Lorsque BP faisait ses « arrangements » avec l’Office, le ministre de l’Environnement et des changements climatiques, Steven Guilbeault avait déjà commencé à ramollir son discours en expliquant en Comité et je le cite : « …tous les projets de forage doivent respecter des normes environnementales élevées » et que les règlements en place « établissent des processus clairs pour les projets de forage en mer. »
Misère! Les activités de forage en mer représentent une menace pour la vie marine. Les canons acoustiques utilisés pour explorer les fonds marins (les levées sismiques) interfèrent avec les activités de communication, d’orientation et de recherche de nourriture des rorquals bleus et des baleines noires, deux espèces classées « en voie de disparition » au Canada.
Les éclairages dont sont munies les plateformes et installations pétrolifères sont néfastes pour les volatils, causant des confusions sur les lieux de repos, des problèmes de repérage pour l’alimentation et j’en passe. S’engager en faveur de la conservation des milieux marins et prétendre que c’est compatible avec le développement de l’industrie pétrolière extracôtière, c’est de la pure folie.

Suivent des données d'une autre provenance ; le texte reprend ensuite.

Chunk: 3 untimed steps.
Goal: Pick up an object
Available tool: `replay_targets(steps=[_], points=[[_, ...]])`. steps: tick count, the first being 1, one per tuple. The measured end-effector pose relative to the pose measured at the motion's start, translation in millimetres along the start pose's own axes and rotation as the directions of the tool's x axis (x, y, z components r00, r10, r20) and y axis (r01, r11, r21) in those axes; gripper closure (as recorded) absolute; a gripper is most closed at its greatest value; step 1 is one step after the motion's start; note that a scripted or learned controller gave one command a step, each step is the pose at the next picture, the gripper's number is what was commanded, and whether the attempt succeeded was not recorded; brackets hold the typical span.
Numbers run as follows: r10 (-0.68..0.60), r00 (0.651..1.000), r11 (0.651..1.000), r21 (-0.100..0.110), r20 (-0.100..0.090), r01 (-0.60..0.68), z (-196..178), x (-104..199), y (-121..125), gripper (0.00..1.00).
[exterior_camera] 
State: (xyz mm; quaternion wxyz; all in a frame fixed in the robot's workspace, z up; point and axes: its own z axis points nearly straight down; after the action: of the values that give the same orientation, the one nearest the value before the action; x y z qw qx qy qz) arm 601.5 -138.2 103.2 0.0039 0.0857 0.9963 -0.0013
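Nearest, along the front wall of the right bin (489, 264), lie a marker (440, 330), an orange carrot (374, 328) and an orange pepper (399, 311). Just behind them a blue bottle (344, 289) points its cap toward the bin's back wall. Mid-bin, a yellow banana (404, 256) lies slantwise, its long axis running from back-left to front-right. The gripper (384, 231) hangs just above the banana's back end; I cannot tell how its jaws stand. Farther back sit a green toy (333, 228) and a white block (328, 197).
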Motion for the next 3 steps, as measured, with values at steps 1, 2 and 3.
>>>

Bien d’accord avec le journal d’information britannique The Guardian qui ne s’est pas gêné pour accuser le Canada d’être un hypocrite climatique. Rappelons-le, s’il y a de l’exploration c’est avec le but de faire de l’extraction et de l’exploitation, sinon à quoi bon.
Bay du Nord.
Une semaine après avoir déposé son Plan de réduction des émissions et en pleine préparation pour la venue de la COP 15 sur la biodiversité à Montréal, le gouvernement Trudeau annonçait la mise en branle du projet Bay du Nord. Cette annonce a tétanisé plusieurs pays, c’est peut-être ce qui explique les propos peu élogieux qu’on entend sur la scène internationale à l’endroit du Canada.
La société suédoise Equinor, instigatrice du projet de Bay du Nord, a eu la présence d’esprit de laisser tomber ce projet. Une chance, car ce premier projet en eaux profondes comportait de nombreux risques. À l’époque, nous avions appris qu’il faudrait entre 18 et 36 jours seulement pour amener le matériel nécessaire sur place pour colmater une fuite éventuelle. On parle ici de milliers de litres de pétrole qui se serait répandu dans l’océan Atlantique.
Difficile de ne pas être cynique quand on sait que le ministre qui a consenti au projet de Bay du Nord, est ancien militant écologiste convaincu.
Qu’importe l’issue de Bay du Nord, le gouvernement Trudeau n’y est pour rien. Tous ce qu’on peut retenir de cette saga, ce sont les voltes-faces du gouvernement, les doubles-discours, la terminologie employée afin de mettre les citoyens en confiance. Ce gouvernement a renoncé à ses engagements politiques et climatiques.
Revenons à C-49, le Canada, visage à deux faces, joue encore la carte du « bon participant », alors qu’au fond, il faut bien admettre que la probabilité que les modifications que prévoit C-49 maintiennent l’octroi de permis et promeuvent les activités pétrolières en mer, est belle et bien là. D’ailleurs, quelques jours à peine après avoir déposé C-49 le gouvernement annonçait de nouveaux permis de forages afin de doubler la production pétrolière au large des côtes.
Encore une fois, le gouvernement avait une occasion de montrer qu’il voulait sortir des énergies fossiles et il l’a raté. Ceci étant dit, ce serait une bonne chose de « mettre la table » d’un point de vue législatif pour les énergies renouvelables dans cette région du Canada.
Je le répète, la sortie des énergies fossiles est impérative. Il n’y a pas que l’Ouest canadien qui a besoin d’un coup de main, mais les provinces maritimes également. Dans les deux régions, l’environnement et la biodiversité sont mises à mal, mais le caucus du Bloc Québécois a de sérieux doutes sur la probité des engagements qui sont contenu dans C-49.